In the USA, computer equipment is usually cheaper from Labour Day (the first Monday in September) through to New Year. You can most frequently bargain for a good deal on a car towards the end of the month, because salesmen and dealerships are tracked monthly and sometimes get anxious when their total sales count is low. Linen is cheapest during White Sales on major holidays, especially in the spring. Clothing is least expensive for everyone shortly before school starts in autumn.


Be warned and don't become addicted to sales. Some stores have been known to artificially raise prices5 in order to drop them back down in '50% Off' or '2 for 1' sales. Don't let this fool you. If you don't have any idea what the going price is for something, don't buy it just because it is on sale. You risk getting burned either by purchasing something you need at a higher price thinking it was on sale, or by buying something you never needed in the first place.

Watch your impulse buying habits, but do treat yourself now and again. For instance, many stores include items by the register and on the ends of aisles that they hope you will buy on an impulse. Do you find yourself purchasing things from these areas that look good at the time, but which you never use? If so, make a concerted effort to avoid impulse buying from these areas. On the other hand, do allow yourself the occasional splurge item. It will make you feel good, and you're less likely to splurge in a big way. Just make sure the item is something you genuinely want, not something the store has convinced you might be a good idea.

Around the Home

So far, we've looked at ways of how to save money in banks and shops, but there is a surprising amount we can do around the home to cut down on costs without cutting corners. For instance:

  • Don't leave your television on standby. Turn it off from the mains, as leaving it on standby actually uses up quite a bit of juice.

  • Use energy-saving lightbulbs - they're planet friendly too.

  • Switch radiators off in the summer.

  • Only have the heating on for long enough to heat the water in the winter. Put it on for an hour before you get up in the winter, so the bedroom is warm for getting dressed, and then for about three hours in the evening.

  • Switch lights off in rooms you're not using.

  • Turn the thermostats down 5°C and avoid using electric blankets as they are real energy guzzlers.

  • In the summer, open the windows, turn off the fans and airconditioners until you absolutely must go to sleep.

  • Pay all bills by direct debit. You usually get a slight saving for paying this way. If you can't pay DD, pay through your bank, not via the post as it will save the price of a stamp.

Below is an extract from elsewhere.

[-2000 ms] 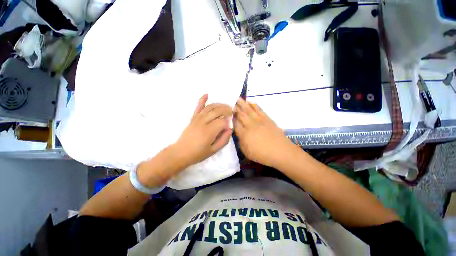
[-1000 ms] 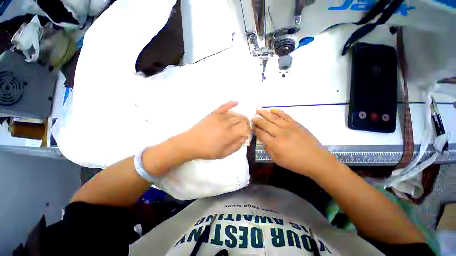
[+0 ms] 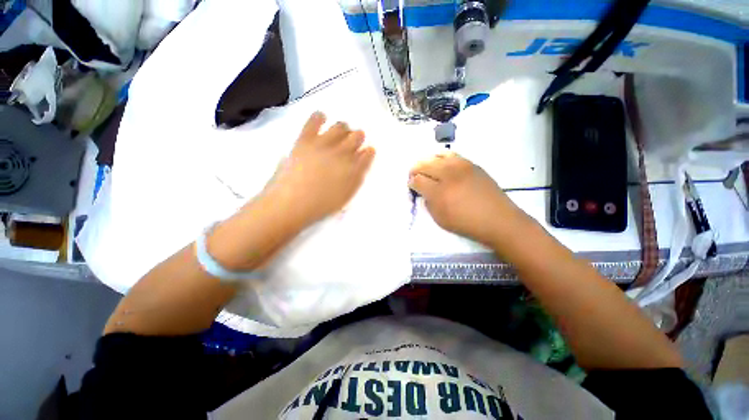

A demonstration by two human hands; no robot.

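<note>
A large overexposed white fabric panel covers the table's left and middle and hangs over the front edge. A dark brown panel shows in a gap at its upper left. My left hand lies on the white fabric, fingers slightly spread, left of the needle area. My right hand pinches the fabric edge, which shows a thin dark strip, just in front of the presser foot area. The needle itself cannot be made out.
The sewing machine head stands at the back. A black phone, a checked tape and white strips lie at the right. A grey vented box and scraps are at the left. A ruler strip runs along the front edge.
My left hand has moved forward and left, away from my right hand, and flattened on the fabric. My right hand has moved forward toward the presser foot with the edge. The camera view has shifted.
</note>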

  • Buy books second-hand.


You may be surprised how many hobbies are good investments. Here is a list of a few things that will, in time, earn you some money.

  • Stamps
  • Swatch watches with or without their original packaging
  • Model cars or trains
  • Books - for example, if you have a pristine first edition of the first Harry Potter (The Philosopher's Stone) book, you can expect to get around £1,500 or even more - One of the first edition 'Harry Potter and the Philosopher's (Sorcerer's) Stone' hardbacks was sold for £10,575 at a Sotheby's auction in early 2002.
  • Figures from Star Wars
  • Coins
  • Comic books
  • Collection Cards (Pokémon, Baseball, Football)

As with all collectibles, you must be prepared to know what you are doing, or you are likely to squander your money. For this reason, it is always best to collect things you have a general interest in.

Don't be Afraid to Spend

When you've planned your budget down to the last penny, and you have £20 for yourself, don't be afraid to spend it. Buy yourself a new book, a new scarf or DVD. These sorts of little purchase can make the rest of your budget seem a lot less restricting and will make you feel happier.

1Shrapnel is a British slang term meaning 'loose change'.2About 8.9% in the UK in 2010.3A unit trust is a way to invest money with loads of other small investors via a stock exchange expert.4Overseas visitors to the Royal Opera House, London, UK beware. Unlike other opera houses, the ROH is not a place for formal wear - jeans, T-shirts and training shoes will do just fine. Travel to Paris however, and formal attire is usually necessary.5This is now forbidden by consumer law in many countries.